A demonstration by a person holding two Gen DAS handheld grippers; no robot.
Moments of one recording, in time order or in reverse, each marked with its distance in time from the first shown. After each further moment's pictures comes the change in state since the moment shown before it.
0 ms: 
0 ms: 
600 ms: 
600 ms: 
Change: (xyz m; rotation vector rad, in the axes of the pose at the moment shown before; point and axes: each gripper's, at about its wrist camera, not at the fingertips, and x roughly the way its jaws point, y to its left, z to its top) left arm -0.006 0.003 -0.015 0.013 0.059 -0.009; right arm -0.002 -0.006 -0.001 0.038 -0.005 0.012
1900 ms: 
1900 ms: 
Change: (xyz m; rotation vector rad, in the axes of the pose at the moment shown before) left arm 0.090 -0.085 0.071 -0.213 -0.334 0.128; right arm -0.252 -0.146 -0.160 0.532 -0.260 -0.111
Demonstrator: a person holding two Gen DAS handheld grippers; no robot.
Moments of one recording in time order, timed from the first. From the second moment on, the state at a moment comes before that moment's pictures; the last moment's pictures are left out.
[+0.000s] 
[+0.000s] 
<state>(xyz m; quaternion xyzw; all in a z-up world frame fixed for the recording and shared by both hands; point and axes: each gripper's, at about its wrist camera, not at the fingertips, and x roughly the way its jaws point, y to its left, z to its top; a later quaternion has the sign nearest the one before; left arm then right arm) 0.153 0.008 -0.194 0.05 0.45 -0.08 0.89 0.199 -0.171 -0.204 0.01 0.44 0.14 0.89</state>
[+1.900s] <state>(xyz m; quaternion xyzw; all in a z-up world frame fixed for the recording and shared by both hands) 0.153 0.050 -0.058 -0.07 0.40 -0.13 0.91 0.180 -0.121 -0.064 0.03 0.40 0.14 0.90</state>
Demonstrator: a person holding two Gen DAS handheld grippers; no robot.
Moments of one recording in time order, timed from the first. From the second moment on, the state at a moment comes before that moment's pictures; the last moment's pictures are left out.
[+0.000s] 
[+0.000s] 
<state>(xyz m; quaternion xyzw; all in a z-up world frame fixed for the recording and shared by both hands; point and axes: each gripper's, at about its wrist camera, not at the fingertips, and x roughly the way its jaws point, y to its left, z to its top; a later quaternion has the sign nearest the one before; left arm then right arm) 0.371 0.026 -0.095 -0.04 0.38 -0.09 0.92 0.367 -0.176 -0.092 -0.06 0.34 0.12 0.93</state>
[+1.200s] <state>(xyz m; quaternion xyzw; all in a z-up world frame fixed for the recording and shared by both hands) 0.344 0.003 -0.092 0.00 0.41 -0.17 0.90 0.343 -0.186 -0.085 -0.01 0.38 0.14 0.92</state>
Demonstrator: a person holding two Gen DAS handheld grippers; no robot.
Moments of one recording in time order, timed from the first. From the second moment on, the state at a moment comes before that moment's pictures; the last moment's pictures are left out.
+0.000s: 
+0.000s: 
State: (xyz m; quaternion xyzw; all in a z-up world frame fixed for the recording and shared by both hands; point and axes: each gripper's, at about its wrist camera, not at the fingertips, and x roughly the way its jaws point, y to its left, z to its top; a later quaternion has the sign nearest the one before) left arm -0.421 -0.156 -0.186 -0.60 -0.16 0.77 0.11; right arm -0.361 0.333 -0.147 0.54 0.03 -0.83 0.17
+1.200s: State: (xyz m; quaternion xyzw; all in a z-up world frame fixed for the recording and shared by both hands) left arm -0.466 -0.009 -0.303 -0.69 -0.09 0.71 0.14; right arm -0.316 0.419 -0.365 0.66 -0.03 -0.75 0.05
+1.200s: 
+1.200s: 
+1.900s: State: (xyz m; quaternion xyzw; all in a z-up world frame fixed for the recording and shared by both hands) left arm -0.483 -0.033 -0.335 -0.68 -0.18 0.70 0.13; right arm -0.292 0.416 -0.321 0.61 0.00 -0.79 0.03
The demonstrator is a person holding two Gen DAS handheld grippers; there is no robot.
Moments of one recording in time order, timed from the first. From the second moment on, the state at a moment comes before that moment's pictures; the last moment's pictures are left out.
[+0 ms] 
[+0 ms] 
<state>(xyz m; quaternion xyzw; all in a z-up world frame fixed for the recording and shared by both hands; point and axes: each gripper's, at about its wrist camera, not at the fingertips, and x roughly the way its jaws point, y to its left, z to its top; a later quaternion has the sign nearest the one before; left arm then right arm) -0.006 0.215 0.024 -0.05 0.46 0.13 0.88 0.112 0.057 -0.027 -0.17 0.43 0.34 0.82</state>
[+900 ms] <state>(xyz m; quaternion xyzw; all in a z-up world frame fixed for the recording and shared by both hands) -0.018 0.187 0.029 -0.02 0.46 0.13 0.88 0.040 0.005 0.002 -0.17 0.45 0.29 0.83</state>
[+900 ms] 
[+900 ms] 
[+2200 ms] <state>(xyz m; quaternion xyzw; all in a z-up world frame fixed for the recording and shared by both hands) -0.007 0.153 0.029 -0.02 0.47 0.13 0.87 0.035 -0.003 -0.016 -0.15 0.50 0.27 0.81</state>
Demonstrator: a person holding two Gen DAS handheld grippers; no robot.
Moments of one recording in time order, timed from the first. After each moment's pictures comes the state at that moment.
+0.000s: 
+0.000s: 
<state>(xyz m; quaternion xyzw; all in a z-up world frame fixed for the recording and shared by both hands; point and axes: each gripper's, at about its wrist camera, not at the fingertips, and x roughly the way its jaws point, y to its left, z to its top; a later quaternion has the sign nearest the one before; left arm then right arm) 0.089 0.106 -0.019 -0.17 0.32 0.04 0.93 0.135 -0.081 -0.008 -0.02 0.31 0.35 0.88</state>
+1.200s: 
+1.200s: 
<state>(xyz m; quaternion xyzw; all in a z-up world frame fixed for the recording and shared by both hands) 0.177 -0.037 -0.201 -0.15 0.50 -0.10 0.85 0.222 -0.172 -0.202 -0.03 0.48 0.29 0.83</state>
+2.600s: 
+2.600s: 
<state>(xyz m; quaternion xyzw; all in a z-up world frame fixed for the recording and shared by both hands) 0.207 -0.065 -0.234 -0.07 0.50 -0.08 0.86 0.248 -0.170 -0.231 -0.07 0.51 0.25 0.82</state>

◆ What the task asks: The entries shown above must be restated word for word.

◆ Exercise output:
A demonstration by a person holding two Gen DAS handheld grippers; no robot.
Moments of one recording, in time order or in reverse, each marked with its distance in time from the first shown. After each further moment's pictures comes the change in state since the moment shown before it.
0 ms: 
0 ms: 
600 ms: 
600 ms: 
Change: (xyz m; rotation vector rad, in the axes of the pose at the moment shown before; point and axes: each gripper's, at about its wrist camera, not at the fingertips, and x roughly the way its jaws point, y to its left, z to its top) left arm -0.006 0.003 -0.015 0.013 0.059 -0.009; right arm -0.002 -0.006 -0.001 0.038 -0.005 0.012
1900 ms: 
1900 ms: 
Change: (xyz m; rotation vector rad, in the axes of the pose at the moment shown before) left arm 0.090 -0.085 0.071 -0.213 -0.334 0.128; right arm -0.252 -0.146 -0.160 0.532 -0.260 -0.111
Demonstrator: a person holding two Gen DAS handheld grippers; no robot.
Moments of one recording in time order, timed from the first. From the second moment on, the state at a moment comes before that moment's pictures; the last moment's pictures are left out.
[+0.000s] 
[+0.000s] 
<state>(xyz m; quaternion xyzw; all in a z-up world frame fixed for the recording and shared by both hands; point and axes: each gripper's, at about its wrist camera, not at the fingertips, and x roughly the way its jaws point, y to its left, z to its top; a later quaternion has the sign nearest the one before; left arm then right arm) 0.153 0.008 -0.194 0.05 0.45 -0.08 0.89 0.199 -0.171 -0.204 0.01 0.44 0.14 0.89</state>
[+1.900s] <state>(xyz m; quaternion xyzw; all in a z-up world frame fixed for the recording and shared by both hands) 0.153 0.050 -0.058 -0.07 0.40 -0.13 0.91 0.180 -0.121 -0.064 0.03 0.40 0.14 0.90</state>
Demonstrator: a person holding two Gen DAS handheld grippers; no robot.
Moments of one recording in time order, timed from the first. From the second moment on, the state at a moment comes before that moment's pictures; the last moment's pictures are left out.
[+0.000s] 
[+0.000s] 
<state>(xyz m; quaternion xyzw; all in a z-up world frame fixed for the recording and shared by both hands; point and axes: each gripper's, at about its wrist camera, not at the fingertips, and x roughly the way its jaws point, y to its left, z to its top; a later quaternion has the sign nearest the one before; left arm then right arm) 0.371 0.026 -0.095 -0.04 0.38 -0.09 0.92 0.367 -0.176 -0.092 -0.06 0.34 0.12 0.93</state>
[+1.200s] <state>(xyz m; quaternion xyzw; all in a z-up world frame fixed for the recording and shared by both hands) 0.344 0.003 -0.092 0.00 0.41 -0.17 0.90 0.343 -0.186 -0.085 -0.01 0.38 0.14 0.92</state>
Demonstrator: a person holding two Gen DAS handheld grippers; no robot.
Moments of one recording in time order, timed from the first. From the second moment on, the state at a moment comes before that moment's pictures; the last moment's pictures are left out.
+0.000s: 
+0.000s: 
State: (xyz m; quaternion xyzw; all in a z-up world frame fixed for the recording and shared by both hands; point and axes: each gripper's, at about its wrist camera, not at the fingertips, and x roughly the way its jaws point, y to its left, z to its top; a later quaternion has the sign nearest the one before) left arm -0.421 -0.156 -0.186 -0.60 -0.16 0.77 0.11; right arm -0.361 0.333 -0.147 0.54 0.03 -0.83 0.17
+1.200s: State: (xyz m; quaternion xyzw; all in a z-up world frame fixed for the recording and shared by both hands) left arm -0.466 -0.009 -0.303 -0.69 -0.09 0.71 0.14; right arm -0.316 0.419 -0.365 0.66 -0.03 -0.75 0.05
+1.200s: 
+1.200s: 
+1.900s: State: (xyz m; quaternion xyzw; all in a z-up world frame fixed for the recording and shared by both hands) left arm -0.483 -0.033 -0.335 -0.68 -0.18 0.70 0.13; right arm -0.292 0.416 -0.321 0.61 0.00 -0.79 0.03
The demonstrator is a person holding two Gen DAS handheld grippers; there is no robot.
Moments of one recording in time order, timed from the first. From the second moment on, the state at a moment comes before that moment's pictures; the last moment's pictures are left out.
[+0 ms] 
[+0 ms] 
<state>(xyz m; quaternion xyzw; all in a z-up world frame fixed for the recording and shared by both hands; point and axes: each gripper's, at about its wrist camera, not at the fingertips, and x roughly the way its jaws point, y to its left, z to its top; a later quaternion has the sign nearest the one before; left arm then right arm) -0.006 0.215 0.024 -0.05 0.46 0.13 0.88 0.112 0.057 -0.027 -0.17 0.43 0.34 0.82</state>
[+900 ms] <state>(xyz m; quaternion xyzw; all in a z-up world frame fixed for the recording and shared by both hands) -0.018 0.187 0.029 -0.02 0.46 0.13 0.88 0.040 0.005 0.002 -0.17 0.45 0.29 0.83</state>
[+900 ms] 
[+900 ms] 
[+2200 ms] <state>(xyz m; quaternion xyzw; all in a z-up world frame fixed for the recording and shared by both hands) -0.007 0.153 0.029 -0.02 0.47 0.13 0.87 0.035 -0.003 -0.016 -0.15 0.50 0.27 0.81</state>
Demonstrator: a person holding two Gen DAS handheld grippers; no robot.
Moments of one recording in time order, timed from the first. After each moment's pictures comes the state at that moment.
+0.000s: 
+0.000s: 
<state>(xyz m; quaternion xyzw; all in a z-up world frame fixed for the recording and shared by both hands; point and axes: each gripper's, at about its wrist camera, not at the fingertips, and x roughly the way its jaws point, y to its left, z to its top; a later quaternion has the sign nearest the one before; left arm then right arm) 0.089 0.106 -0.019 -0.17 0.32 0.04 0.93 0.135 -0.081 -0.008 -0.02 0.31 0.35 0.88</state>
+1.200s: 
+1.200s: 
<state>(xyz m; quaternion xyzw; all in a z-up world frame fixed for the recording and shared by both hands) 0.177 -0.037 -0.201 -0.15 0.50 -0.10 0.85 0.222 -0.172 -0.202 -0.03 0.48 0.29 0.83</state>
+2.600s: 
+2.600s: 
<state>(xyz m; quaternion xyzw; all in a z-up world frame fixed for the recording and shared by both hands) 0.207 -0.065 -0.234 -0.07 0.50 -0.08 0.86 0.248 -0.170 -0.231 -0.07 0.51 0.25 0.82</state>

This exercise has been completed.